The FDIC said 57.5 percent of banks reported an increase in profit in the second quarter from a year earlier, and only 6.8 percent of banks were unprofitable — down from 8.4 percent a year earlier.
Banks reduced expenses by setting aside less in reserves to cover bad loans and making smaller payrolls, the report said.
FDIC Chairman Martin Gruenberg said the industry continued to improve in the latest quarter. However, he said, "challenges remain" for banks as their revenue is chipped away by lower income from mortgage business.
Total loan balances rose by $178.5 billion, or 2.3 percent, from the first quarter, led by increases in commercial and industrial loans, home mortgages, credit card lending and auto loans. The 2.3 percent increase was the biggest quarterly rise since the fourth quarter of 2007, about a year before the financial crisis struck.

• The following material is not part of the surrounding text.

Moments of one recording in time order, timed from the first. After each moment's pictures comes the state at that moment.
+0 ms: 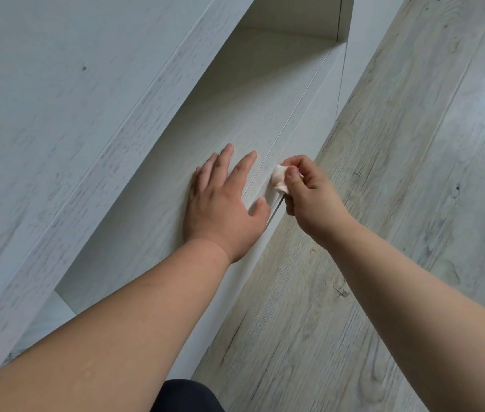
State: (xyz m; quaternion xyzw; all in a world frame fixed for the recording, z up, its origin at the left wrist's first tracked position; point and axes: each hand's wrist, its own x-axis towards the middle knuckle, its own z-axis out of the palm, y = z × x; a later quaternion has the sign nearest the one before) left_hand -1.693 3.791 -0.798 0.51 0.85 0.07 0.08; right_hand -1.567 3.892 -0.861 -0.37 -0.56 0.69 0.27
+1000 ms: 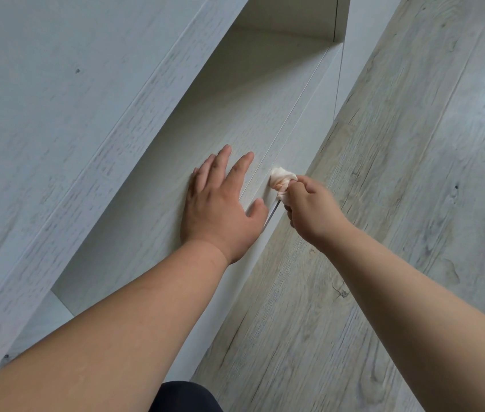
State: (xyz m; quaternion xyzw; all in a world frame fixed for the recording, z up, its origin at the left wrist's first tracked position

Demand for loans has grown as the economy has improved, new jobs have been added over the past six months and business confidence has rebounded. Improved prospects for repayment of loans have prompted bankers to extend more credit.
"The improvement in loan balances has now been sustained over time," Gruenberg said, adding that the key will be for the trend to continue.
Community banks earned $4.9 billion in the second quarter, up 3.5 percent from a year earlier.
Banks with assets exceeding $10 billion continued to drive the bulk of the earnings growth in the May-June period. While they make up just 1.6 percent of U.S. banks, they accounted for about 82 percent of industry earnings.
Those banks include Bank of America Corp., Citigroup Inc., JPMorgan Chase & Co. and Wells Fargo & Co. Most of them have recovered with help from federal bailout money during the financial crisis and record-low borrowing rates.
Last year, the number of bank failures fell to 24. That is still more than normal. In a strong economy, an average of four or five banks close annually. But failures were down sharply from 51 in 2012, 92 in 2011 and 157 in 2010 — the most in one year since the height of the savings and loan crisis in 1992.
So far this year, 14 banks have failed. Twenty had been shuttered by this time last year.
The decline in bank failures has allowed the deposit insurance fund to strengthen. The fund, which turned from deficit to positive in the second quarter of 2011, had a $51.1 billion balance at the end of June, according to the FDIC. That compares with $48.9 billion as of March 31.
The FDIC, created during the Great Depression to ensure bank deposits, monitors and examines the financial condition of U.S. banks.
The agency guarantees bank deposits up to $250,000 per account. Apart from its deposit insurance fund, the FDIC also has tens of billions of dollars in reserves.